カーチャは少し苦笑をすると、次の焼き菓子の水あめかけをアネタのために作ってやった。
「美味しい! 竜甘露美味しい!」
「・・・俺にも頼む」
年齢の割には賢しいとはいえ、トマスもまだまだ子供だ。
甘いモノには目が無いらしく、おずおずとカーチャの前に空になった皿を差し出した。
「この竜甘露はハヤテ様が屋敷の料理人に教えたものなんですよ」
「だから”竜”甘露なのか・・・ ドラゴンの食するものなんだな」
カーチャの説明にしきりに感心するトマスだったが、元々ハヤテは料理人のテオドルにはちゃんと”水あめ”と伝えていた。

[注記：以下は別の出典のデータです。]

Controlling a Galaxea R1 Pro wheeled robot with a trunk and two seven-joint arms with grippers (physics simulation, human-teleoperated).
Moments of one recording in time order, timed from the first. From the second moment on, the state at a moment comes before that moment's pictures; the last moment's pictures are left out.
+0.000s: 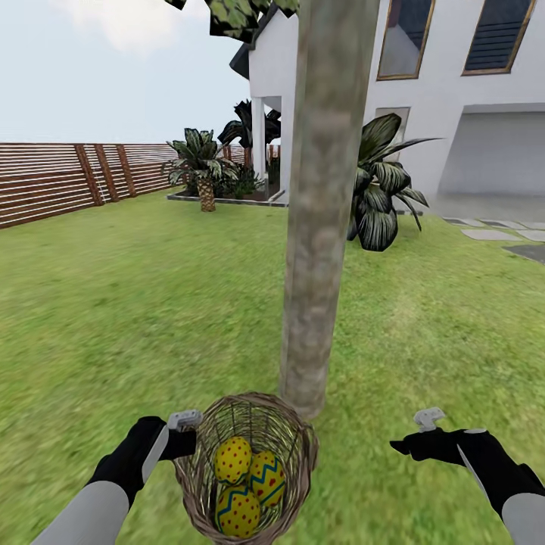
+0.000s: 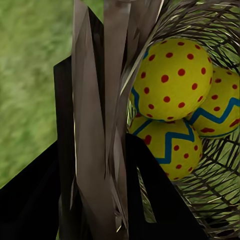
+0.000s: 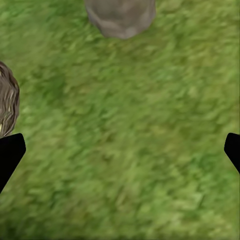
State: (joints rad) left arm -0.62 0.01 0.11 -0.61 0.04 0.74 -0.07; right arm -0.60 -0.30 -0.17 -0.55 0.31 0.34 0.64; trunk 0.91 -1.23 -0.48
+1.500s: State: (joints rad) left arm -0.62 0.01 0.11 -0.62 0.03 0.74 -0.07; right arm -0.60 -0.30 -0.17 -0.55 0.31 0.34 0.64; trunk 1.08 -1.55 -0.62
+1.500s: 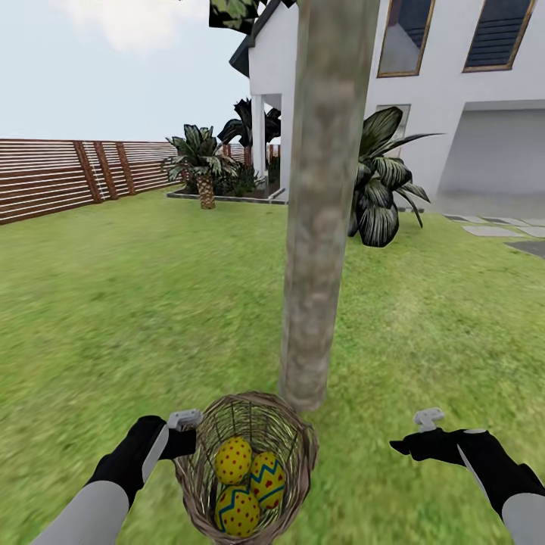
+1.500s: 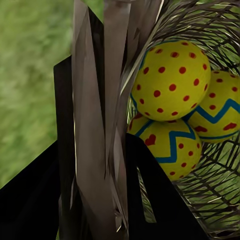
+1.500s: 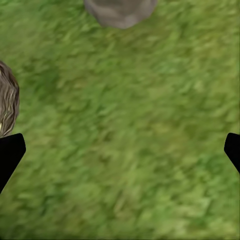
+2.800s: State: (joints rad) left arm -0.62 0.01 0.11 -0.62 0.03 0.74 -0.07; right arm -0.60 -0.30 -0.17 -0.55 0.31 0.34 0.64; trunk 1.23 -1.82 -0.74
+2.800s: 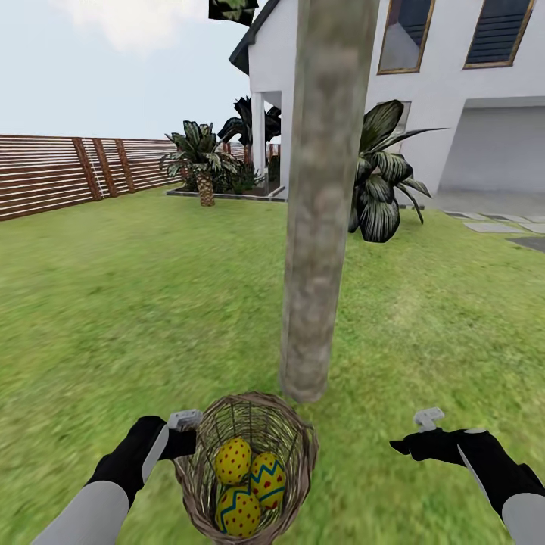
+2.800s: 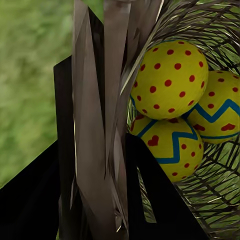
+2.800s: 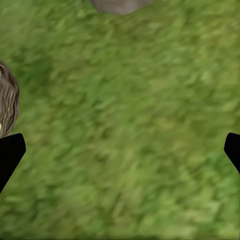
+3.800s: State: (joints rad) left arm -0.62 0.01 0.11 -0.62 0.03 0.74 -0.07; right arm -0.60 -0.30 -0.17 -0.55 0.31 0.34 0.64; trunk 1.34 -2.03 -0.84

それを”竜甘露”と名付けたのは当時マチェイ家の令嬢だったティトゥなのだが、カーチャはその事を説明するべきかどうか少し悩んだ。
「もう一枚下さい」
「あ、今作りますね」
しかし、貴族兄妹に請われて代わる代わる水あめかけを作っているうちに、完全に説明するタイミングを逸してしまうのだった。
「竜甘露・・・ 大変貴重なモノを頂き感謝する」
「大変好ましゅう存じました」
「・・・お二人から感謝のお言葉を賜り当家の料理人も喜ぶと思います」
貴族でも滅多に味わう事の出来ない甘味を存分に味わい満足そうな幼い兄妹。
そしてどこか微妙な表情のカーチャ。
貴重も何も、水あめこと竜甘露は今ではすっかりナカジマ家の使用人のおやつの友だ。
急な来客とはいえそんな”まかないメシ”を貴族のお茶請けに出した料理人のベアータの心臓も大したものである。

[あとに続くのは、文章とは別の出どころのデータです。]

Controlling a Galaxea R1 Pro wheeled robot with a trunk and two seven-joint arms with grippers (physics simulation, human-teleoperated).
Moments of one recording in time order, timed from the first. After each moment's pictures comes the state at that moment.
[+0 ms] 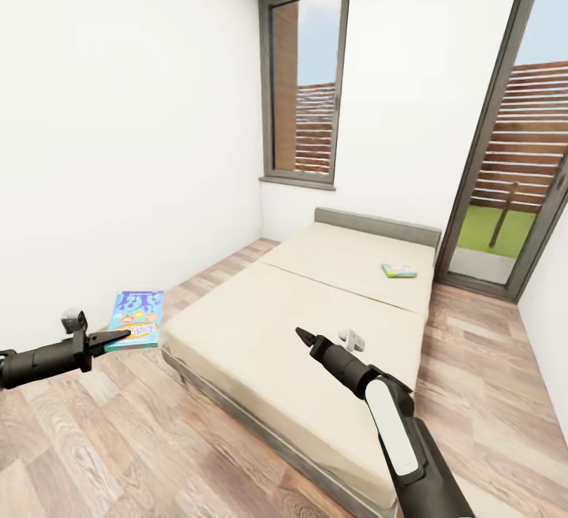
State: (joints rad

カーチャはすっかり恐縮してしまい、申し訳ない気持ちで一杯になってしまった。
「何か?」
「あ、いえ、何でもございません。おつきの騎士団の方々にはこちらで食事と宿泊の用意をしておきます。何もない村ですがお二方も必要なものがございましたら何なりとお申し付けください」
「かたじけない」
「ありがとう存じます」
丁寧に言葉を返す幼い兄妹。メイド相手にも偉ぶらない二人にカーチャは好感を持った。
(この方達の国が帝国軍との戦争になっているんだ)
隣国ゾルタといえば春にはこのミロスラフ王国に攻めて来た、いわば憎っくき敵国だ。
とはいえカーチャも、今では元ゾルタ兵の家具職人のオレクを始め、多くの開拓兵を見てきてそんな気持ちはすっかり消えていた。
このお二人の未来が不幸にならなければ良いのだけど。
カーチャは胸を締め付けられるような思いと共に、そう強く願わずにはいられなかった。